Entries taken from a collection
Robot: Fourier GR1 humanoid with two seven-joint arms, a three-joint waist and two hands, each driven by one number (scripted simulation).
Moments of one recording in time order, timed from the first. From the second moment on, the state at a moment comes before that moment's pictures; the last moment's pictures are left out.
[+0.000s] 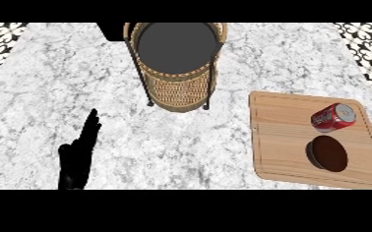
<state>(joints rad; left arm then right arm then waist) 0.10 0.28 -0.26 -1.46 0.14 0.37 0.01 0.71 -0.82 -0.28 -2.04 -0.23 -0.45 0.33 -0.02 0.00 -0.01</state>
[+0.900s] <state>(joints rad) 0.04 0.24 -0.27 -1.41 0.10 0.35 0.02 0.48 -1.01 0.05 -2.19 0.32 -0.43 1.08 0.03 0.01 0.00</state>
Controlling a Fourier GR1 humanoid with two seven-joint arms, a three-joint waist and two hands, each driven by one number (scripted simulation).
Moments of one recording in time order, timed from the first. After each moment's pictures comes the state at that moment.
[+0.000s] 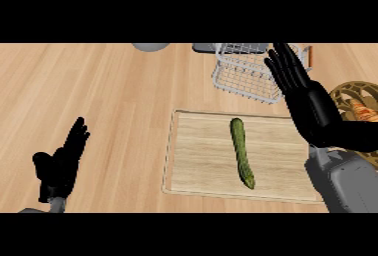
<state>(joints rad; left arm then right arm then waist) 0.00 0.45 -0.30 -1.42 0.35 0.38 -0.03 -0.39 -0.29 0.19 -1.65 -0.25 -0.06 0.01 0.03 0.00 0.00</state>
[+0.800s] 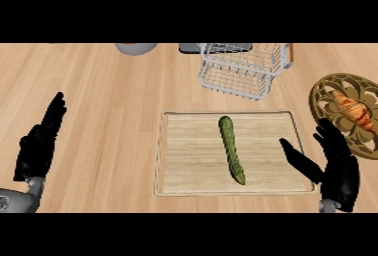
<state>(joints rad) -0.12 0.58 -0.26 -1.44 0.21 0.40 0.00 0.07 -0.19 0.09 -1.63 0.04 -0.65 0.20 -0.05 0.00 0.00</state>
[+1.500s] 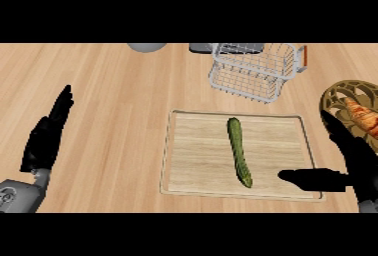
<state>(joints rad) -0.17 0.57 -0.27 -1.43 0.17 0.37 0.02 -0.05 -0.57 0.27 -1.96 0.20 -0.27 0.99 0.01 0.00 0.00</state>
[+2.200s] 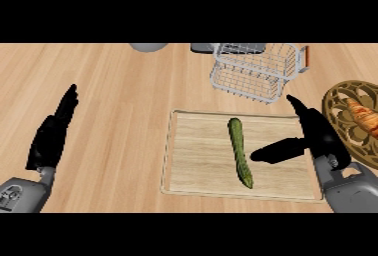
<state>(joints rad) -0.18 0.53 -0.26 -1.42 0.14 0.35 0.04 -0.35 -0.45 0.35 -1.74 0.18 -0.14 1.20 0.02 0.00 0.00</state>
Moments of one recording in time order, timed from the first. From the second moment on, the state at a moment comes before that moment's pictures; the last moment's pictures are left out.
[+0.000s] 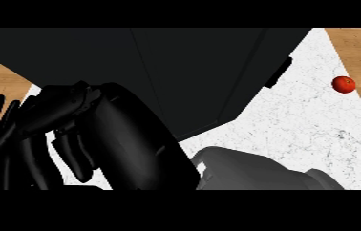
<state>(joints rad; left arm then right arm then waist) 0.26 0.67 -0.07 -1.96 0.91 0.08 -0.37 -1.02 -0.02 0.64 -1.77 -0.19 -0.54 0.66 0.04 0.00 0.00</state>
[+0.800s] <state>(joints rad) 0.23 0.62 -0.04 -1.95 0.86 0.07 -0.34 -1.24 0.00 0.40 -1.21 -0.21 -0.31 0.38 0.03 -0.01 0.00</state>
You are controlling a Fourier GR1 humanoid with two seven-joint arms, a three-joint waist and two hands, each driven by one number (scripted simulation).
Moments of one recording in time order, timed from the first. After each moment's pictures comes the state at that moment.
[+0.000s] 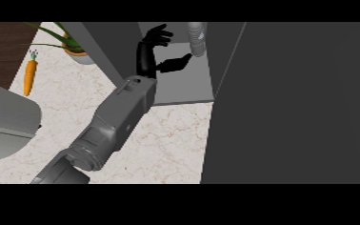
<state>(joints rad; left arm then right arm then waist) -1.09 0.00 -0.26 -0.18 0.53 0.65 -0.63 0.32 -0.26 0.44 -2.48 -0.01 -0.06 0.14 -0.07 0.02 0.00</state>
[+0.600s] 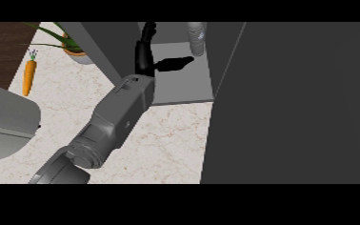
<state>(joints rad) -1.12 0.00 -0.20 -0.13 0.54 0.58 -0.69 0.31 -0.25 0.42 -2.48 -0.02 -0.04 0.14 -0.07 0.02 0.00</state>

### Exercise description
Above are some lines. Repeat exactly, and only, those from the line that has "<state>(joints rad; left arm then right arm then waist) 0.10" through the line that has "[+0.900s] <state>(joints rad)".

### Written solution
<state>(joints rad; left arm then right arm then waist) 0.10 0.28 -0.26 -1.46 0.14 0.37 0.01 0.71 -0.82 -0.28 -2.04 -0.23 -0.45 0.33 -0.02 0.00 -0.01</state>
[+0.900s] <state>(joints rad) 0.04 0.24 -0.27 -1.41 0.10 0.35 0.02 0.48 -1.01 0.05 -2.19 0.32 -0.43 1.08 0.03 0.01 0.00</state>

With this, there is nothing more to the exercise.